* _Work to complete_
Verbatim, and with nothing else, reproduce the data below from its first line through the line containing "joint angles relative".

####################

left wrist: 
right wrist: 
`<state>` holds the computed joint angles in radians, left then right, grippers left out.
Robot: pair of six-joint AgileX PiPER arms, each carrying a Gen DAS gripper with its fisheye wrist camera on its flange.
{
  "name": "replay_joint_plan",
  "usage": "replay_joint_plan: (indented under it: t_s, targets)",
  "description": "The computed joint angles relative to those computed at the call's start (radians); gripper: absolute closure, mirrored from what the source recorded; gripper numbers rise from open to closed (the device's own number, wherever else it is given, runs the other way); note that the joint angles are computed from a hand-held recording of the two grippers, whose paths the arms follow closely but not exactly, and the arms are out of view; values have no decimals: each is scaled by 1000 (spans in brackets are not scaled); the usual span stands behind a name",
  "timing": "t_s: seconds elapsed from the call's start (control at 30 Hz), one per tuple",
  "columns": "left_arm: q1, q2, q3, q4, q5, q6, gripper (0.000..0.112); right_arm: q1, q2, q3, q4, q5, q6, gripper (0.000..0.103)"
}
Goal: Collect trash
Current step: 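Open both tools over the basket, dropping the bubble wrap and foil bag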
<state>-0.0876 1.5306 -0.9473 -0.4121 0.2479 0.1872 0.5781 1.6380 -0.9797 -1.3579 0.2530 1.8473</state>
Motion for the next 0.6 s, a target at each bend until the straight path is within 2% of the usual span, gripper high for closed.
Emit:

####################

* _Answer to this problem_
left wrist: 
right wrist: 
`<state>` holds the computed joint angles in radians, left then right, grippers left out.
Robot: pair of six-joint AgileX PiPER arms, each carrying a Gen DAS gripper with its fisheye wrist camera on its flange.
{
  "name": "replay_joint_plan",
  "usage": "replay_joint_plan: (indented under it: t_s, targets)",
  "description": "The computed joint angles relative to those computed at the call's start (radians); gripper: absolute closure, mirrored from what the source recorded; gripper numbers rise from open to closed (the device's own number, wherever else it is given, runs the other way); note that the joint angles are computed from a hand-held recording of the two grippers, whose paths the arms follow closely but not exactly, and the arms are out of view; values have no decimals: each is scaled by 1000 (spans in brackets are not scaled); the usual span stands behind a name",

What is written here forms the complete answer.